La banque Africaine de developpement recommande vivement L’extension des infrastructures Portuaires

By | February 4, 2019

En vue d’une intégration optimum sur le continent, la Banque africaine de développement (BAD) recommande aux pays côtiers africains, y compris les pays lusophones, d’étendre leurs infrastructures portuaires.

Le dossier intitulé «l’intégration, un moyen de prospérité économique en Afrique », faisant partie de la recommandation de la BAD, est inhérent au rapport «Perspectives économiques en Afrique 2019», qui définit un ensemble de mesures visant à maximiser les avantages de l’intégration régionale et à atténuer les risques potentiels pour chaque type d’économie.

Les économies côtières, mentionnait le rapport, devraient « agrandir les installations portuaires, y compris l’entreposage et l’administration des douanes, et améliorer l’efficacité du trafic maritime, du chargement et du déchargement des conteneurs ».

Le rapport indique que le coût des installations portuaires africaines est estimé à 40% supérieur à la norme mondiale, ces ports conservant également des conteneurs sur une plus longue durée, enregistrant ainsi des retards dans la libération du trafic maritime, ont des processus de documentation étendus et peu de conteneurs par grue et par heure (sauf en Afrique du Sud).

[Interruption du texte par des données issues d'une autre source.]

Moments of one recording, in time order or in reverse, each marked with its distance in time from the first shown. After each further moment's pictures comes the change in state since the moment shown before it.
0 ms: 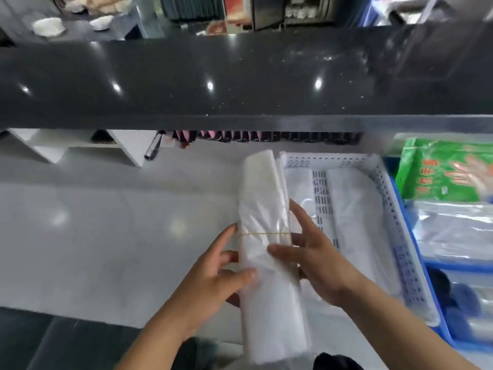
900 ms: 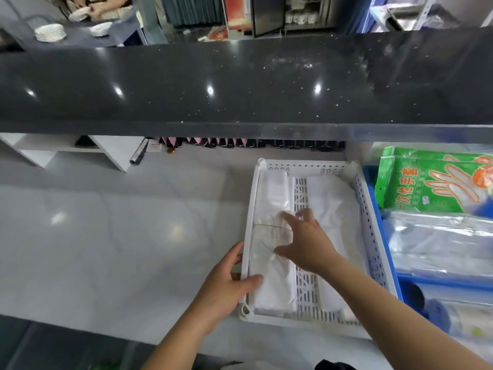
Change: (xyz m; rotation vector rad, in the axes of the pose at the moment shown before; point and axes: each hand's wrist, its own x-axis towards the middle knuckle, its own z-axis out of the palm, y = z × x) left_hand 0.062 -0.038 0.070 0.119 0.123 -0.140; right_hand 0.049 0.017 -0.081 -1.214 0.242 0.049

Une autre recommandation de la Banque Africaine de Développement consisterait à « augmenter la vitesse et la fiabilité des réseaux ferroviaire et routier en réduisant les encombrements et les retards aux points de contrôle ainsi que les détournements de camions et de matériel roulant à réparer ».

Les pays côtiers doivent continuer à « encourager de meilleures conventions et instruments au-delà des négociations multilatérales stagnantes pour faciliter le commerce de transit » et à mettre davantage l’accent sur les biens publics régionaux, « ce qui est facile une compréhension en raison des avantages pour tous les pays, particulièrement les pays à faible revenu ».

Une autre recommandation consiste en la synchronisation des cadres de gouvernance financière dans la région et de renforcer les cadres prudentiels pour assurer la surveillance des flux financiers, ainsi que de supprimer toutes les restrictions juridiques non fondées encore présentes dans les flux et transactions financiers transfrontaliers, selon le rapport de la Banque Africaine de Développement.

Les recommandations de la Banque Africaine de Développement comprennent également la promotion des échanges d’énergie électrique afin d’exploiter l’énorme potentiel du commerce d’électricité transfrontalier et « et d’ouvrir le trafic aérien à la concurrence », « à l’instar du Mozambique, qui s’est récemment ouvert aux transporteurs étrangers ».

Lancé en janvier 2009, le marché du transport aérien unique de l’Union africaine, a déjà été signé par 22 pays, représentant 75% du transport aérien entre pays africains.

En définitive, la Banque Africaine de Développement a recommandé «d’ouvrir les frontières à la libre circulation des personnes – par exemple, en ratifiant et en mettant en œuvre le passeport de l’Union africaine, lancé en 2016 et qui devrait être pleinement en vigueur d’ici 2020».

Les leaders de la croissance sont des pays non dotés de ressources – basés sur une production agricole plus élevée, une demande de consommation en hausse et des investissements publics – enregistrant une croissance plus rapide (Sénégal, 7,0%, Rwanda, 7,2%; Côte d’Ivoire, 7,4%) tandis que les principaux pays exportateurs de produits de base ont enregistré une croissance légère ou négative (Angola, -0,7%).

La Banque Africaine de Développement a également indiqué que la Guinée-Bissau était le plus grand pays africain lusophone de l’année dernière (5,3%), suivie de São Tomé et Príncipe (4,1%), du Cap-Vert (3,9%), et le Mozambique (3,5%).